#### EXERCISE DETAILS
Quote the listing in full, exactly as given, minus any pictures.

#### DATASET EXTRACT
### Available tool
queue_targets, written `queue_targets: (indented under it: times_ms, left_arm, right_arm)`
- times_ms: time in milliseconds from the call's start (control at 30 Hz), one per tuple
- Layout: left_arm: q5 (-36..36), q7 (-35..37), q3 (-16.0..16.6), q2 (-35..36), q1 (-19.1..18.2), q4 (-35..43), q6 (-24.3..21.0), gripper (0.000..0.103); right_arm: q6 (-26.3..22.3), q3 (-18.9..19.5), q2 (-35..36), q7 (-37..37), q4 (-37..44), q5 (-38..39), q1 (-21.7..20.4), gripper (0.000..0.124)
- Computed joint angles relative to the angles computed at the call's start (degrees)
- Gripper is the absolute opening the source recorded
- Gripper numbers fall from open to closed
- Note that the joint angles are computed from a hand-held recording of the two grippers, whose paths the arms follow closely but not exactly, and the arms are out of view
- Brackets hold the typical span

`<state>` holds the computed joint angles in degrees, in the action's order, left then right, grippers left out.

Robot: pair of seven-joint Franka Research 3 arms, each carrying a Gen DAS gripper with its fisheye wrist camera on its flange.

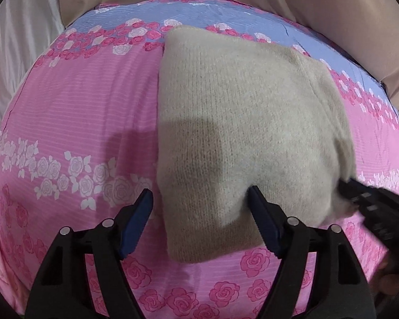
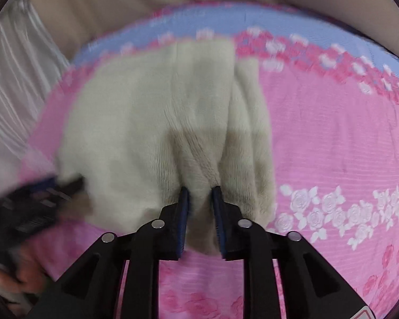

#### OUTPUT BELOW
### Available tool
queue_targets, written `queue_targets: (indented under it: times_ms, left_arm, right_arm)`
- times_ms: time in milliseconds from the call's start (control at 30 Hz), one per tuple
- Layout: left_arm: q5 (-36..36), q7 (-35..37), q3 (-16.0..16.6), q2 (-35..36), q1 (-19.1..18.2), q4 (-35..43), q6 (-24.3..21.0), gripper (0.000..0.103); right_arm: q6 (-26.3..22.3), q3 (-18.9..19.5), q2 (-35..36), q7 (-37..37), q4 (-37..44), q5 (-38..39), q1 (-21.7..20.4), gripper (0.000..0.124)
- Computed joint angles relative to the angles computed at the call's start (degrees)
- Gripper is the absolute opening the source recorded
- Gripper numbers fall from open to closed
- Note that the joint angles are computed from a hand-held recording of the two grippers, whose paths the arms follow closely but not exactly, and the arms are out of view
- Brackets hold the typical span

`<state>` holds the computed joint angles in degrees, in the action's order, left then right, grippers left out.

Robot: pair of seven-joint Franka Research 3 arms, each carrying a Gen DAS gripper with its fisheye wrist camera on its flange.

For this exercise, nothing more is required.